«Wir gehen auf Nummer sicher und setzen auf die natürliche Intelligenz.»
Im Interview spricht CFO Yvonne Pusch über den digitalen Wandel und das Risikomanagement der SERV.
Frau Pusch, muss man als Schweizer Exporteur die SERV kennen?
Auf jeden Fall, denn zahlreiche Exportgeschäfte kämen ohne die SERV gar nicht erst zu Stande. Wir kommen dann ins Spiel, wenn die Exporte in eher anspruchsvolle und risikoreichere Märkte gehen – also vor allem in Entwicklungs- und Schwellenländer – oder wenn das Exportgeschäft eine lange Kreditlaufzeit aufweist. Die Höhe der Versicherungssumme ist sehr unterschiedlich und kann zwischen 10 000 und 200 Millionen Schweizer Franken liegen.
Deckt die SERV auch Geschäfte in Industrieländern?
Bei entsprechend langer Laufzeit schon. Bei klimafreundlichen Projekten darf die Laufzeit gemäss OECD-Richtlinien neuerdings sogar bis zu 22 Jahre betragen. Ein privater Versicherer hat in der Regel kein Interesse, grosse Risiken über einen so langen Zeitraum in seinen Büchern zu halten.
Wie kann die SERV denn sicherstellen, dass bei so grossen Volumina Ausfälle gedeckt werden können?
Das Risikokapital wird mithilfe eines mathematischen Modells berechnet, das die Ausfallwahrscheinlichkeit über alle Versicherungsverträge unter einem Stress-Szenario ermittelt. So stellen wir sicher, dass auch im schlimmsten Fall genügend Kapital zur Verfügung steht, um die Ausfälle zu decken. Der Bundesrat legt einen Verpflichtungsrahmen fest, der das maximale Versicherungsvolumen der SERV definiert. Dieser beträgt zurzeit 14 Milliarden Schweizer Franken. Somit ist auch die maximale Höhe der eingegangenen Risiken limitiert.

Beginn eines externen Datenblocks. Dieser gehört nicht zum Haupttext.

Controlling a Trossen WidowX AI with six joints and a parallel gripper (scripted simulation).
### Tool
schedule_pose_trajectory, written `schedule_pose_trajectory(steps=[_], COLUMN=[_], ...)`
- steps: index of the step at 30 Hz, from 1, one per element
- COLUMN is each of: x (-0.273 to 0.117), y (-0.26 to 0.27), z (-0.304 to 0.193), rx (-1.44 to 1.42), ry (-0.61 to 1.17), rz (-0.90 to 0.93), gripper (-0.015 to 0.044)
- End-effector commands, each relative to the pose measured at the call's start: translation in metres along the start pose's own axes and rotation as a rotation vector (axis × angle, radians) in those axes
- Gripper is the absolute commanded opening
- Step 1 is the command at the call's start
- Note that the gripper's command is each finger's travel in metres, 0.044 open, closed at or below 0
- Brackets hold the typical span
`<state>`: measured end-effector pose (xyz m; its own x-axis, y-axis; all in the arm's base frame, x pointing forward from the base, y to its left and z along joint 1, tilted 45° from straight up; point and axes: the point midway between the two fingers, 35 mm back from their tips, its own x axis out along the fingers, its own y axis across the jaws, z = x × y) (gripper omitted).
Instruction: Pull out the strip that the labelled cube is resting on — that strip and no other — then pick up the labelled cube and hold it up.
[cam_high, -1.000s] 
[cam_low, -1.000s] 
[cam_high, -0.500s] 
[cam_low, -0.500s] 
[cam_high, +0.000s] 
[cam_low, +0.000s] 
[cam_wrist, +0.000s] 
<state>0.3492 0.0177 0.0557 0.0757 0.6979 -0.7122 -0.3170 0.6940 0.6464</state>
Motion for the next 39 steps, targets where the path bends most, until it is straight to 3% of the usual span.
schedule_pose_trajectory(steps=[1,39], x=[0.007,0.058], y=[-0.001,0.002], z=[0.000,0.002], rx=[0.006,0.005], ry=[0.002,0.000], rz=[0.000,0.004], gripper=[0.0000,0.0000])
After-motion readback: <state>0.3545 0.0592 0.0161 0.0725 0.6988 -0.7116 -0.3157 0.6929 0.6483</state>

Was ist ihr Erfolgsrezept als Finanzchefin und Risikomanagement-Verantwortliche?
Kurz gesagt: Die Definition eines konkreten Ziels, die Wahl eines gemeinsamen effizienten Weges, ein reflektiertes Risikobewusstsein und ein klares Bild über die gemachten Schritte.
Das bedeutet?
Unser gemeinsames Ziel ist klar die Förderung der Schweizer Exportwirtschaft sowie die Schaffung und Erhaltung von Arbeitsplätzen in der Schweiz. Den Weg gehen wir mit einem holistischen Enterprise Risk Management und in enger Zusammenarbeit mit Risiko-Expertinnen und -Experten. Flankiert wird dieser Weg durch den digitalen Wandel in den Bereichen Prozessoptimierung, Daten- und Marktanalysen. Und alles passiert unter der Voraussetzung einer positiven Fehlerkultur – nur so kommen wir gemeinsam erfolgreich vorwärts.
Ist der digitale Wandel zentral für die SERV?
Er unterstützt auf jeden Fall unser Anliegen und hilft der Effizienzsteigerung. Aber beim komplexen Thema Kreditversicherung gehen wir auf Nummer sicher und setzen auch heute noch auf die natürliche Intelligenz. Bei unserem Qualitätsanspruch überlassen wir nichts dem Zufall, umso mehr, wenn es um ein Versicherungsvolumen in Milliardenhöhe geht.
Was ist das Kernstück Ihres Risikomanagements?
Im Zentrum des erfolgreichen Risikomanagements einer Exportkreditversicherung steht der Umgang mit versicherungstechnischen Risiken. Massgebend dafür sind unter anderem die Klassifizierungen von Ratingagenturen oder die Länderklassifizierung der OECD. Bei Geschäften mit ausländischen Bestellern, die von keiner offiziellen Stelle geratet sind, bewerten und klassifizieren wir selbst.
Also wird einiges massgeschneidert?
So ist es. Wir prüfen jede Versicherungspolice eingehend auf ihre Risiken. Bei der SERV gibt es einfach keine Versicherungspolice von der Stange. Das sind wir unseren Versicherungsnehmenden schuldig – und darauf sind wir auch sehr stolz.